> [Input records]:

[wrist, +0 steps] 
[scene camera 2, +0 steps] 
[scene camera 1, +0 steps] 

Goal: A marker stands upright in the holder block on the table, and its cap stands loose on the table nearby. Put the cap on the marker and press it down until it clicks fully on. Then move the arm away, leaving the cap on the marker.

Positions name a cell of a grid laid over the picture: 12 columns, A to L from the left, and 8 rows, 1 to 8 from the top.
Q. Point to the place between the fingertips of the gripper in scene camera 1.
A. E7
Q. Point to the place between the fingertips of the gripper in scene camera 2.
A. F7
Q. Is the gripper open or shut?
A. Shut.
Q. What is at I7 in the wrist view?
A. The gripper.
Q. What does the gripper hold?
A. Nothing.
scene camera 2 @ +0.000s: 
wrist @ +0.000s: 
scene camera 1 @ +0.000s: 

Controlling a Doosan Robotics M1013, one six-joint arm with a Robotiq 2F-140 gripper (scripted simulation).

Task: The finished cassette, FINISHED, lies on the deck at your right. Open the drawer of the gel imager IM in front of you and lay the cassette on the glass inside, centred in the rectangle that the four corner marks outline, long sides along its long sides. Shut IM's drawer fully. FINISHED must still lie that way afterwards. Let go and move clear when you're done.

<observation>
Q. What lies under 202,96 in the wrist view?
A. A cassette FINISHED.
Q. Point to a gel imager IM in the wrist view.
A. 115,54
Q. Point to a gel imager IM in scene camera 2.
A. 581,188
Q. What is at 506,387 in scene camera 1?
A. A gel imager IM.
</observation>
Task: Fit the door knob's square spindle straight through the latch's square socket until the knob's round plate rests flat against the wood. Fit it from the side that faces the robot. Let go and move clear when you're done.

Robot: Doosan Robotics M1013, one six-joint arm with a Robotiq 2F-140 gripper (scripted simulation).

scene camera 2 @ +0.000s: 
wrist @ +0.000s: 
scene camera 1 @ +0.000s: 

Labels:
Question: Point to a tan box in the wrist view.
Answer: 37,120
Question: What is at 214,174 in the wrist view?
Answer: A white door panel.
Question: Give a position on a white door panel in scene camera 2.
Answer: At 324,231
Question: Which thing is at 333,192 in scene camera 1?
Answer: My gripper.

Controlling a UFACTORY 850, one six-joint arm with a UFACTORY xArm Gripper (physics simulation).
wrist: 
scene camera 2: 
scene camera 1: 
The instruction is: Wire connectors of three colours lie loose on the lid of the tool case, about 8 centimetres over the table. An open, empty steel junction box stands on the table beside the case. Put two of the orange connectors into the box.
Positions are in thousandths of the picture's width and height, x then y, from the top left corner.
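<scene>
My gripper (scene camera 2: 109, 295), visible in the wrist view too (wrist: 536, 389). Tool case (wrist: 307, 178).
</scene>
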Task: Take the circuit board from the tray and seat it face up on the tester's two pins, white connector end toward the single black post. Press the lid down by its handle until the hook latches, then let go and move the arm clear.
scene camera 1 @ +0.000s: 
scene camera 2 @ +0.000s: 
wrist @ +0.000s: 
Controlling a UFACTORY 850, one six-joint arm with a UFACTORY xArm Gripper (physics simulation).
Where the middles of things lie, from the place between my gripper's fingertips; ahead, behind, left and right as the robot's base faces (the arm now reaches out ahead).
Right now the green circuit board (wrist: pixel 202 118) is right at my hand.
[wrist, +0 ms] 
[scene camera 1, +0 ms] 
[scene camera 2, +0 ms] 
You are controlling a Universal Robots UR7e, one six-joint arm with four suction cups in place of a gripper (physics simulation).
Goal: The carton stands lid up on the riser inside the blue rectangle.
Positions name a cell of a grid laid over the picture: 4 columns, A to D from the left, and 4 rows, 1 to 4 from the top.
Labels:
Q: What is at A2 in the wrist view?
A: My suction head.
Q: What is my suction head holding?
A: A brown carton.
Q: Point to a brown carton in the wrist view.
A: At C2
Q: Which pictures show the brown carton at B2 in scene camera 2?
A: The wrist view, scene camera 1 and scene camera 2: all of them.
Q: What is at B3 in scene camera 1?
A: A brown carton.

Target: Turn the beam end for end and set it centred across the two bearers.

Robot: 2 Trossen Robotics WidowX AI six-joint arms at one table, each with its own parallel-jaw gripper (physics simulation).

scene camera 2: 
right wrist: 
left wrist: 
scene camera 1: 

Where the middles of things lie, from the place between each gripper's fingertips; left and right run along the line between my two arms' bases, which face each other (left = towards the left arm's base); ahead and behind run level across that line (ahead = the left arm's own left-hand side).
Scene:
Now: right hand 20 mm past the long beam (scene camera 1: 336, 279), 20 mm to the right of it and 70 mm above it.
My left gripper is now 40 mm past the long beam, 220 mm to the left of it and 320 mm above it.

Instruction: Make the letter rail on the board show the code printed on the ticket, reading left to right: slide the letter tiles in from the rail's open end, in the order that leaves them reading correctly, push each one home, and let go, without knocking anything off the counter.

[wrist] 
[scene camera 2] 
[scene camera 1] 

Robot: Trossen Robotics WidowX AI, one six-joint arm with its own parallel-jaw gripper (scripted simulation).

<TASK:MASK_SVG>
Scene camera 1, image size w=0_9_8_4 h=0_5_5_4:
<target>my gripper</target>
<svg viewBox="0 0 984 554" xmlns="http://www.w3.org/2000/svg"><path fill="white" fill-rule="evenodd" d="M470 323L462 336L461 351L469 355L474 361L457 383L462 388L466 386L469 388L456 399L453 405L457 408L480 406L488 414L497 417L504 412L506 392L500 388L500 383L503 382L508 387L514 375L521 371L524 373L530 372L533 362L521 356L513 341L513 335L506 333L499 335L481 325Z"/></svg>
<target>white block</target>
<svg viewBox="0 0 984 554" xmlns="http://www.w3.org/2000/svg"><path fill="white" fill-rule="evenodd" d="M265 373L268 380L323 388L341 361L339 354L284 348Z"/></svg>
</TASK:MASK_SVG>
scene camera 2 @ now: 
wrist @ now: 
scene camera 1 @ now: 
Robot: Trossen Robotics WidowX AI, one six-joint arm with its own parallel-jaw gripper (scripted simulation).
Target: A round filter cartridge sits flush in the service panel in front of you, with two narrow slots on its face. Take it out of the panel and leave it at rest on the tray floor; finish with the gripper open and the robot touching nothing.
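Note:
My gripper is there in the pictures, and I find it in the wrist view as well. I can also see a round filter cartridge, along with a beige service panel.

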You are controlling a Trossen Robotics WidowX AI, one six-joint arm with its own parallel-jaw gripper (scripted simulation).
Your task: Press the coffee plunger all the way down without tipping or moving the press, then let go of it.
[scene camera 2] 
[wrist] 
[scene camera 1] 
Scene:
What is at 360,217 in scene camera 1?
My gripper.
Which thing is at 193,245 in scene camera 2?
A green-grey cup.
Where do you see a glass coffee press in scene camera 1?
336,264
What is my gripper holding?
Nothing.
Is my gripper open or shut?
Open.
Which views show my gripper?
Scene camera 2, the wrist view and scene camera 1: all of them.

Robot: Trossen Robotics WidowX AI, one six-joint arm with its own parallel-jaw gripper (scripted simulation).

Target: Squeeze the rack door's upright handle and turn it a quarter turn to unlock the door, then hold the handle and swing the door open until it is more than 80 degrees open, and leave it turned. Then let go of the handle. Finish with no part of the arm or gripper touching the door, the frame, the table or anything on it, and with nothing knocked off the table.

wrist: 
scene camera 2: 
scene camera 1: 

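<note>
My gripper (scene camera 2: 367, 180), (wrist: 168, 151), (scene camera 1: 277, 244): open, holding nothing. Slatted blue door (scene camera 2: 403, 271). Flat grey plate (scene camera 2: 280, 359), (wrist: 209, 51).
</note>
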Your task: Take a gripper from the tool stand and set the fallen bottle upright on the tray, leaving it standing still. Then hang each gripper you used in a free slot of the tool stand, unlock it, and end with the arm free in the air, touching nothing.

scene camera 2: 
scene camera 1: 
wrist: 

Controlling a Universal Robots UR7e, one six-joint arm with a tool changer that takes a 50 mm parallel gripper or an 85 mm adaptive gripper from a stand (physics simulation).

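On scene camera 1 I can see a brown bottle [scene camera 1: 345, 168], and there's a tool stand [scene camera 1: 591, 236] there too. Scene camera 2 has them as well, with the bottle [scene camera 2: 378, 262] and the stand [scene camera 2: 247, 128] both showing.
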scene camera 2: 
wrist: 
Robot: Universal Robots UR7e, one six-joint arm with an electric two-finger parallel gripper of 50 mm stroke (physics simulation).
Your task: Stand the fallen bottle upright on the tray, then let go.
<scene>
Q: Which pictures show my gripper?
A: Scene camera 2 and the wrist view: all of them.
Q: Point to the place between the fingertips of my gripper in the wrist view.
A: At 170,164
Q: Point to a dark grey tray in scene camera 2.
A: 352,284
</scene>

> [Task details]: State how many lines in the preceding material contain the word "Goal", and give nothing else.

> [Task output]: 2